*Exercise aim*
Exactly reproduce each entry, leaving out nothing.

*Input material*
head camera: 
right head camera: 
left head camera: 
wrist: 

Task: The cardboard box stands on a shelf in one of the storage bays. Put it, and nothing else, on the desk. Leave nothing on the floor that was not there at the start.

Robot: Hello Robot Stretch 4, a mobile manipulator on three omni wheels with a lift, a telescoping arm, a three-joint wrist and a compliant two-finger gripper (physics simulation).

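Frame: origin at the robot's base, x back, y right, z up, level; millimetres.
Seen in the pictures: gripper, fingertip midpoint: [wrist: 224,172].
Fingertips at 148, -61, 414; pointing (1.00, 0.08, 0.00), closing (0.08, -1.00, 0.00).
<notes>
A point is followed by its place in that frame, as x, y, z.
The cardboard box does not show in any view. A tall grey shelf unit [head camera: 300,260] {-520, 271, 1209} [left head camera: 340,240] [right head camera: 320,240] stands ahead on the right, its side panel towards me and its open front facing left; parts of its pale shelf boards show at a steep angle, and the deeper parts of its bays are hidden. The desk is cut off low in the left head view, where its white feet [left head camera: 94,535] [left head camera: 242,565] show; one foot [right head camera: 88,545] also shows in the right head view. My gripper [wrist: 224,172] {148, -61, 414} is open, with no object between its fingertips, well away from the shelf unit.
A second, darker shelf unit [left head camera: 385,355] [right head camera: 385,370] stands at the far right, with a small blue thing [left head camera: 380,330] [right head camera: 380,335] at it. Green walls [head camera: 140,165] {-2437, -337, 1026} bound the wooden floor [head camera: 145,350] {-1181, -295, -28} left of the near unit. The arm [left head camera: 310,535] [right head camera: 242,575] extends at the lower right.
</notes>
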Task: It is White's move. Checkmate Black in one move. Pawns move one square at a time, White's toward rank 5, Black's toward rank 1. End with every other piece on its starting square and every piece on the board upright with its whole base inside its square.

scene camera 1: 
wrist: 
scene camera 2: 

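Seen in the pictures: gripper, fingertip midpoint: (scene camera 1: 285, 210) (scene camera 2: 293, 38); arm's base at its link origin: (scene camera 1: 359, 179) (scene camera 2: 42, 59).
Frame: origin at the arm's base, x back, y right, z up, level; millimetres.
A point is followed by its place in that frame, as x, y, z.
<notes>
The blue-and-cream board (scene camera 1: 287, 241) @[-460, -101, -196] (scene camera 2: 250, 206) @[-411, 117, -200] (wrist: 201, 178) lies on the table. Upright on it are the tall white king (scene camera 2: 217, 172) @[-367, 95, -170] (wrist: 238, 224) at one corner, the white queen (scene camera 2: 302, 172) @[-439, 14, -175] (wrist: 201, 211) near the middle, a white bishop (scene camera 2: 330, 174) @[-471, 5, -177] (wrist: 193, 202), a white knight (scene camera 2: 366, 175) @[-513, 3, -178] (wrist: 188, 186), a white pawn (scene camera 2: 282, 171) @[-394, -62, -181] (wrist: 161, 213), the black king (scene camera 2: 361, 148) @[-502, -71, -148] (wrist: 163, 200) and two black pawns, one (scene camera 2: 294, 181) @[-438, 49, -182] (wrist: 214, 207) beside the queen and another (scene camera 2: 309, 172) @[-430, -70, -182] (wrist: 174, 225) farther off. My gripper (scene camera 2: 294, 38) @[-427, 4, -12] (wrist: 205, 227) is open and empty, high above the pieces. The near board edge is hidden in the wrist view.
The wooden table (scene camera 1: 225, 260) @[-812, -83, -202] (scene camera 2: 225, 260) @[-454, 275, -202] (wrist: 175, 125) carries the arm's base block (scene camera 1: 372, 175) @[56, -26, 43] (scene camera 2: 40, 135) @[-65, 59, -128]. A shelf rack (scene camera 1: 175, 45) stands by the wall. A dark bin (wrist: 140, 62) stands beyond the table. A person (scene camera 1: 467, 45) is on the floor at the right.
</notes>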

*Result for this task*
head camera: 
right head camera: 
left head camera: 
wrist: 

Task: The cardboard box stands on a shelf in one of the storage bays. Put it, and nothing else, on the desk. Leave nothing on the floor that was not there at the start.

Robot: Hello Robot Stretch 4, a mobile manipulator on three omni wheels with a lift, a telescoping arm, a three-joint wrist and a compliant two-finger gripper (physics simulation).

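Frame: origin at the robot's base, x back, y right, z up, level; millimetres.
Seen in the pictures: gripper, fingertip midpoint: [wrist: 224,172].
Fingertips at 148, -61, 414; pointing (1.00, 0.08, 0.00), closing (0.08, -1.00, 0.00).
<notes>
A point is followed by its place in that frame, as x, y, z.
The cardboard box does not show in any view. A tall grey shelf unit [head camera: 300,260] {-520, 271, 1209} [left head camera: 340,240] [right head camera: 320,240] stands ahead on the right, its side panel towards me and its open front facing left; parts of its pale shelf boards show at a steep angle, and the deeper parts of its bays are hidden. The desk is cut off low in the left head view, where its white feet [left head camera: 94,535] [left head camera: 242,565] show; one foot [right head camera: 88,545] also shows in the right head view. My gripper [wrist: 224,172] {148, -61, 414} is open, with no object between its fingertips, well away from the shelf unit.
A second, darker shelf unit [left head camera: 385,355] [right head camera: 385,370] stands at the far right, with a small blue thing [left head camera: 380,330] [right head camera: 380,335] at it. Green walls [head camera: 140,165] {-2437, -337, 1026} bound the wooden floor [head camera: 145,350] {-1181, -295, -28} left of the near unit. The arm [left head camera: 310,535] [right head camera: 242,575] extends at the lower right.
</notes>
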Task: It is White's move. Checkmate Black in one move. Pawns move one square at a time, White's toward rank 5, Black's toward rank 1. End with every other piece on its starting square and every piece on the board upright with its whole base inside its square.

scene camera 1: 
wrist: 
scene camera 2: 

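Seen in the pictures: gripper, fingertip midpoint: (scene camera 1: 285, 210) (scene camera 2: 293, 38); arm's base at its link origin: (scene camera 1: 359, 179) (scene camera 2: 42, 59).
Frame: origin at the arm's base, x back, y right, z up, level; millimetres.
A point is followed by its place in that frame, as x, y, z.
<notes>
The blue-and-cream board (scene camera 1: 287, 241) @[-460, -101, -196] (scene camera 2: 250, 206) @[-411, 117, -200] (wrist: 201, 178) lies on the table. Upright on it are the tall white king (scene camera 2: 217, 172) @[-367, 95, -170] (wrist: 238, 224) at one corner, the white queen (scene camera 2: 302, 172) @[-439, 14, -175] (wrist: 201, 211) near the middle, a white bishop (scene camera 2: 330, 174) @[-471, 5, -177] (wrist: 193, 202), a white knight (scene camera 2: 366, 175) @[-513, 3, -178] (wrist: 188, 186), a white pawn (scene camera 2: 282, 171) @[-394, -62, -181] (wrist: 161, 213), the black king (scene camera 2: 361, 148) @[-502, -71, -148] (wrist: 163, 200) and two black pawns, one (scene camera 2: 294, 181) @[-438, 49, -182] (wrist: 214, 207) beside the queen and another (scene camera 2: 309, 172) @[-430, -70, -182] (wrist: 174, 225) farther off. My gripper (scene camera 2: 294, 38) @[-427, 4, -12] (wrist: 205, 227) is open and empty, high above the pieces. The near board edge is hidden in the wrist view.
The wooden table (scene camera 1: 225, 260) @[-812, -83, -202] (scene camera 2: 225, 260) @[-454, 275, -202] (wrist: 175, 125) carries the arm's base block (scene camera 1: 372, 175) @[56, -26, 43] (scene camera 2: 40, 135) @[-65, 59, -128]. A shelf rack (scene camera 1: 175, 45) stands by the wall. A dark bin (wrist: 140, 62) stands beyond the table. A person (scene camera 1: 467, 45) is on the floor at the right.
</notes>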

Nothing else is needed to finish the exercise.